Testing the Randomized OOS (Part 4)
Posted by Mark on February 7, 2019 at 07:33 | Last modified: June 15, 2020 10:50I ran into a snafu last time in trying to think through validation of Randomized OOS. Today, let’s try to get back to basics.
The argument for Randomized OOS seems strong as a test of OOS robustness for different market environments. By analyzing where the original backtest fits within the simulated distribution (DV #1), I should be able to get a sense of how fair the OOS period is and whether it contributes positively or negatively to OOS results. Also, if all simulations are above zero (DV #2) then I feel more confident this strategy is likely to be profitable during the time period studied.
In the same breath, Randomized OOS is a reflection of IS results.
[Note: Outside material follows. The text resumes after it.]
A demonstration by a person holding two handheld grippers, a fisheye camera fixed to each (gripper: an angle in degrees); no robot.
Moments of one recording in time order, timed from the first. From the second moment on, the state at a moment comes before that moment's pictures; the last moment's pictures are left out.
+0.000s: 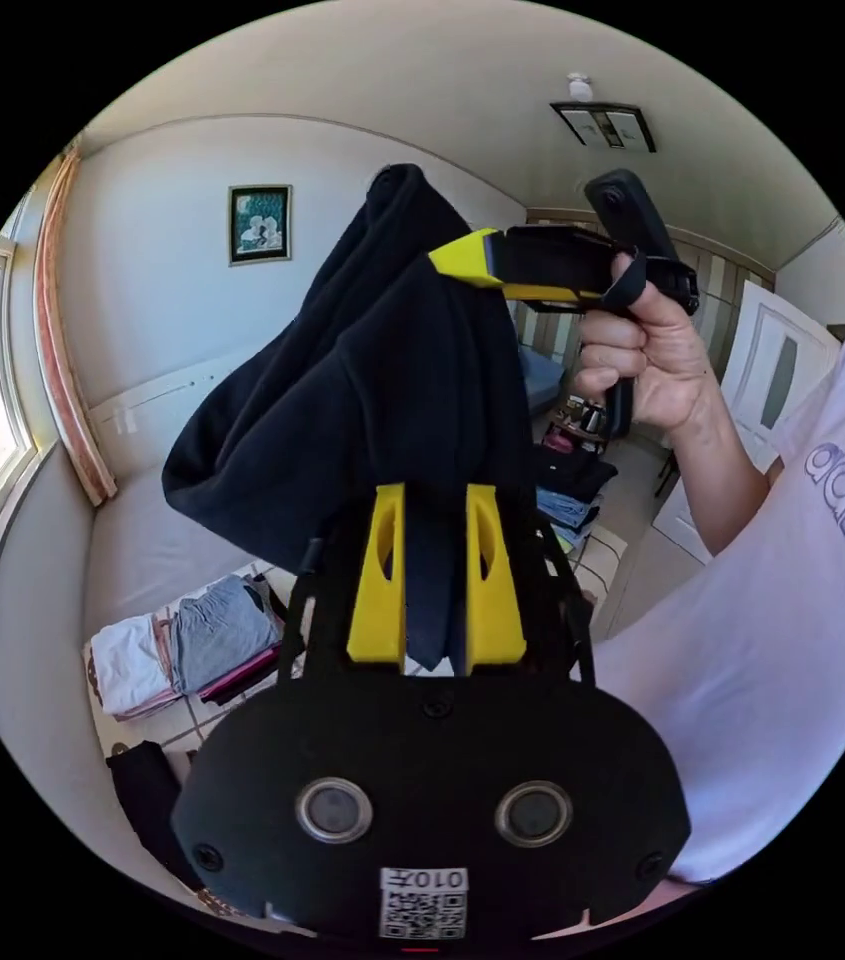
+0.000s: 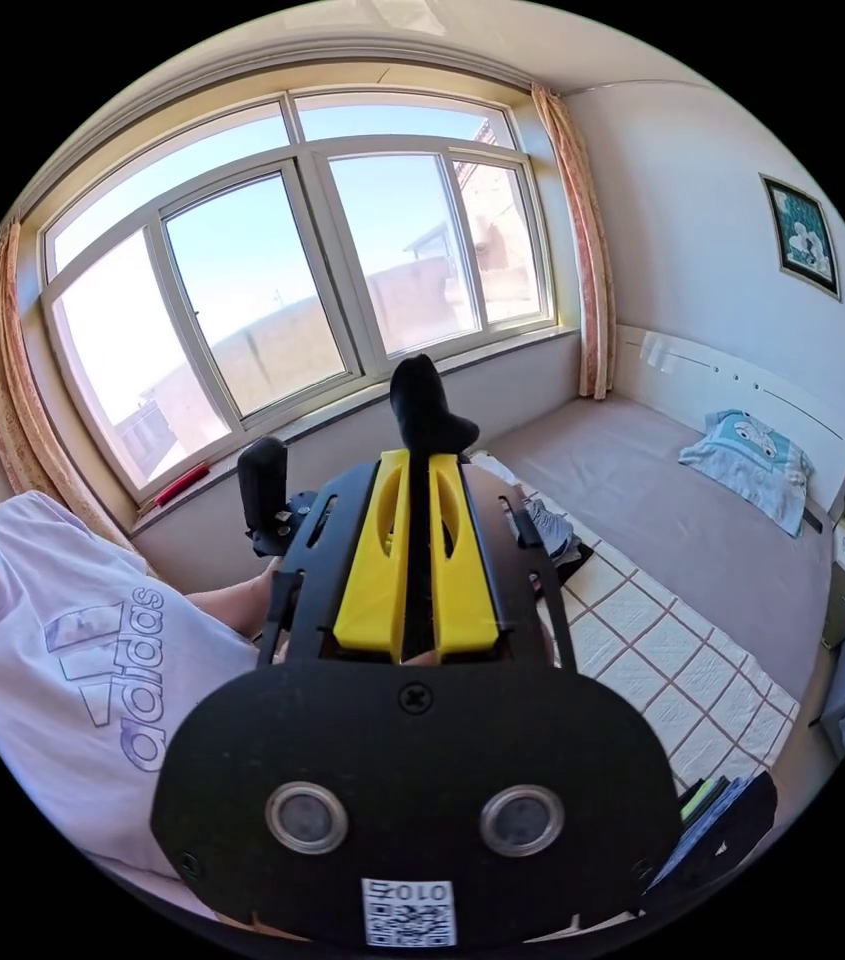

The better IS performance, the greater the chance for better scores on DV #1 and DV #2. I could look at the total equity curve and separately evaluate IS vs. OOS, but I think the stress test may portray this more clearly.
To make for a viable strategy, I want the actual backtested OOS equity to be in the lower 2/3 of the simulated distribution and a Yes on DV #2. I also want to see decent IS performance, but the latter is probably redundant if I am looking at Randomized OOS. My study, then, is to determine whether strategies that pass Randomized OOS are more likely to go on to produce profitable results in the future (similar to this third paragraph).
Perhaps the highest-level study I can do with the software is to build the best strategies and see what percentage proceed to do well* afterward. Since the software builds strategies based on IS results, I could save time by testing on IS and looking to see what percentage of best strategies do well OOS. This could serve as a benchmark for what percentage of best strategies that also meet stress testing criteria go on to do well. The big challenge is to find strategies that pass the stress tests. This is also the most time-consuming activity.
The latter process, though, is probably already shortened now that I have rejected the Noise Test. Related future studies include exploration of the merits of MC simulation and MC drawdown.
* — Operational definition required. “Do well” could mean positive PNL or
some minimal score on other fitness functions.